- EXERCISE PROMPT: Among the lines below, some may contain the string "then". Say how many do, and give nothing besides the number.

(Saved data entries)
◆ ◆ ◆ ◆ ◆ ◆ ◆

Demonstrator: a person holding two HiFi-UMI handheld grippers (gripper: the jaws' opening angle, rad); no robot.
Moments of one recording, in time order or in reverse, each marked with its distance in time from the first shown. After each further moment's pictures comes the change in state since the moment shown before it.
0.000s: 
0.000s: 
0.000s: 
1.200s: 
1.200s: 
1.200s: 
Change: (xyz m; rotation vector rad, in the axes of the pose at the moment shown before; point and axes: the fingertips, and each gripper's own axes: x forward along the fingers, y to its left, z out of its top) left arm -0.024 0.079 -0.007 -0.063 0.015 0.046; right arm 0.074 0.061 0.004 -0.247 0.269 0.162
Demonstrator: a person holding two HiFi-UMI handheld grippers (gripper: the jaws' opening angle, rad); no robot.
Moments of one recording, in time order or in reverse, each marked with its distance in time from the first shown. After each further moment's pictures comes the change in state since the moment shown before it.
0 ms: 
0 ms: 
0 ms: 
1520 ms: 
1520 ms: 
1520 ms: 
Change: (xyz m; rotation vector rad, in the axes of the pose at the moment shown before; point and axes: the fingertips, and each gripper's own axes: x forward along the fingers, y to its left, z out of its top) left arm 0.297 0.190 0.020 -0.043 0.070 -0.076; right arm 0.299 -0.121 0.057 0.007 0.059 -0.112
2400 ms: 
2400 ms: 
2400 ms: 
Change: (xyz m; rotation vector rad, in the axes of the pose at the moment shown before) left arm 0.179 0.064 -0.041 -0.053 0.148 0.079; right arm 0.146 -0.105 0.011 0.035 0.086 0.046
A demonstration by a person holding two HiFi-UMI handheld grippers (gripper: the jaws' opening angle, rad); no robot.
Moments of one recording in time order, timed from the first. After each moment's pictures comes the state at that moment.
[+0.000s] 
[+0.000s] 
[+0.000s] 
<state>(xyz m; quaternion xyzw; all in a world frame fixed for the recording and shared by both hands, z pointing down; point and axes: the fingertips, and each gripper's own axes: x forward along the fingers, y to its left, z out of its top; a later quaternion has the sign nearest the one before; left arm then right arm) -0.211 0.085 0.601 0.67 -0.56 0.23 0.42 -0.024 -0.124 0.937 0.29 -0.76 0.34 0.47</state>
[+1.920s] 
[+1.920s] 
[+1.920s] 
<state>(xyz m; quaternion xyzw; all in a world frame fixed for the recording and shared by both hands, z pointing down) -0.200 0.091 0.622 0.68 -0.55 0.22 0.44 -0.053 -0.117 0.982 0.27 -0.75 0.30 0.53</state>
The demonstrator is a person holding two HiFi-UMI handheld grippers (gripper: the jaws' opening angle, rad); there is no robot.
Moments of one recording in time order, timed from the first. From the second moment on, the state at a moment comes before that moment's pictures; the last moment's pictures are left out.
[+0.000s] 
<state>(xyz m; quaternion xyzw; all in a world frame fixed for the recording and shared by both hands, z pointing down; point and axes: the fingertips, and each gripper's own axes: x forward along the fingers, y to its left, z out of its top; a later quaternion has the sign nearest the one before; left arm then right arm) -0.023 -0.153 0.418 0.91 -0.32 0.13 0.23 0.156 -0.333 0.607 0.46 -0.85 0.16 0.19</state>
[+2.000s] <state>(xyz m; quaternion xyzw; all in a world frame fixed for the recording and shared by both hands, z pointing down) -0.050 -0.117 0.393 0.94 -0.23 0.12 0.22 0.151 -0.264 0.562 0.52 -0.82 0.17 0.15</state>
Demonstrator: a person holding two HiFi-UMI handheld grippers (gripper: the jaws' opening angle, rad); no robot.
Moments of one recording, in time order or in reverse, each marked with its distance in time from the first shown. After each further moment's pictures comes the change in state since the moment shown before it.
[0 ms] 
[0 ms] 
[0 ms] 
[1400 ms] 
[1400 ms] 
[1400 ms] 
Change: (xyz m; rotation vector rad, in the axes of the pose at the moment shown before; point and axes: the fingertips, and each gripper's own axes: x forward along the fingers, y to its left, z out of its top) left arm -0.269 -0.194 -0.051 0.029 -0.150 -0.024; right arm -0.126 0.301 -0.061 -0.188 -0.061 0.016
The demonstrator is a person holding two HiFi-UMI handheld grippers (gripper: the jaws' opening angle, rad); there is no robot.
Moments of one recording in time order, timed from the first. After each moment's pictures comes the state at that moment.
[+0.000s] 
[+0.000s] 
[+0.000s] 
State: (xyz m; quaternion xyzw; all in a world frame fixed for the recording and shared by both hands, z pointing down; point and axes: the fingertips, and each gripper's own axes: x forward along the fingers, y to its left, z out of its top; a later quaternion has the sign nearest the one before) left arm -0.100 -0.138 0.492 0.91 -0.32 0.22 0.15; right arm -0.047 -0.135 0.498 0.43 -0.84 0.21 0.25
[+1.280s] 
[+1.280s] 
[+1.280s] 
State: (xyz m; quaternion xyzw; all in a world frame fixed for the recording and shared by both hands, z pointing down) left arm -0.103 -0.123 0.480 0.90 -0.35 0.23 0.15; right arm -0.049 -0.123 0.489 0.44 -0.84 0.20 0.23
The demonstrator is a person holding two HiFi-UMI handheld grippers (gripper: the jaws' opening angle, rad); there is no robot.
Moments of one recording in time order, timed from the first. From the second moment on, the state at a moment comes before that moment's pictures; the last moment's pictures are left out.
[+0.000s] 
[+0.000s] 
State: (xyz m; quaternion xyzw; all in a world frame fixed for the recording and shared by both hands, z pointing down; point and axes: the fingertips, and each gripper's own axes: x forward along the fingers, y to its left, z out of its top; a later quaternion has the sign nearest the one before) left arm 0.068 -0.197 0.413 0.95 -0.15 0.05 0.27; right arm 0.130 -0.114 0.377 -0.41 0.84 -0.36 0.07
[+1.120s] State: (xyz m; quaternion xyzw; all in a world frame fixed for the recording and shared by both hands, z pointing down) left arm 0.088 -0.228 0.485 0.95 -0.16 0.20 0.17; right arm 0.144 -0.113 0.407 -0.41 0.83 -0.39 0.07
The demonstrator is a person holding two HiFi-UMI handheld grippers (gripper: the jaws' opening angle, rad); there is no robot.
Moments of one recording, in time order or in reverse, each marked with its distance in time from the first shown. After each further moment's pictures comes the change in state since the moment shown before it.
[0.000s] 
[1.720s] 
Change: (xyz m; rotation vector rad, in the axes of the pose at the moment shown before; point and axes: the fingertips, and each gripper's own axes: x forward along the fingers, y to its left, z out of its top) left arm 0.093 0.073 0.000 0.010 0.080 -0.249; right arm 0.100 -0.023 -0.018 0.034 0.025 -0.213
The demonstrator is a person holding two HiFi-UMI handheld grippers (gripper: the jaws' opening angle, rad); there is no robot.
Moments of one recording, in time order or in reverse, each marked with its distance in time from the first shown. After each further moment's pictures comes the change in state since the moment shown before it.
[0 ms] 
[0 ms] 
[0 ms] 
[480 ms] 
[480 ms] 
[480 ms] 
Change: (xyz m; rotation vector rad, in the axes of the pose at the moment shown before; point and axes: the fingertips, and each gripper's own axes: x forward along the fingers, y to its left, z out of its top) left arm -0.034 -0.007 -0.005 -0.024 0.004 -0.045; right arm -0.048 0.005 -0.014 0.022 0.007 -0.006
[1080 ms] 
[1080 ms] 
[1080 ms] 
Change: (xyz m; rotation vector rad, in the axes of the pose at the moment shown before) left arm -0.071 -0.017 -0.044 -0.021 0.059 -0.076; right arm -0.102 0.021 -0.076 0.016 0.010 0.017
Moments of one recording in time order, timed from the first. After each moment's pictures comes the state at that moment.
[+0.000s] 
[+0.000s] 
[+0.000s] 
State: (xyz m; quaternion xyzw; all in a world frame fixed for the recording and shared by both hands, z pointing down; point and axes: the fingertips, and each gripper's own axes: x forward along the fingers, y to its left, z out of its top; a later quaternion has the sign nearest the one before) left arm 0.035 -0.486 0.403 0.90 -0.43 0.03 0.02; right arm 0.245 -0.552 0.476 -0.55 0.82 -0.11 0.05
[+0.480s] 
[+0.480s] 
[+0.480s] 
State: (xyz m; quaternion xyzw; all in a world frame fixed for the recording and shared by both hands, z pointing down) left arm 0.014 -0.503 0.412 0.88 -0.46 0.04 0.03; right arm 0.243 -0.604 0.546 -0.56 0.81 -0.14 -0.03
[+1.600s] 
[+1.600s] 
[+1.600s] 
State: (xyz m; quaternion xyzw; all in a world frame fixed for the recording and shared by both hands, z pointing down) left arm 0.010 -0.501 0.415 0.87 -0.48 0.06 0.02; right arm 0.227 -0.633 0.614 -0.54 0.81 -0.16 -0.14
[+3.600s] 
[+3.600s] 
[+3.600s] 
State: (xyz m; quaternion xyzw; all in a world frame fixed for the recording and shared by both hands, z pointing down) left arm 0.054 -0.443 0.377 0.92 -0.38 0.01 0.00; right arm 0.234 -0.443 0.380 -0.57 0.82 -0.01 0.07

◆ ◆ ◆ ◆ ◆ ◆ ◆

- RESULT OF THE EXERCISE: 2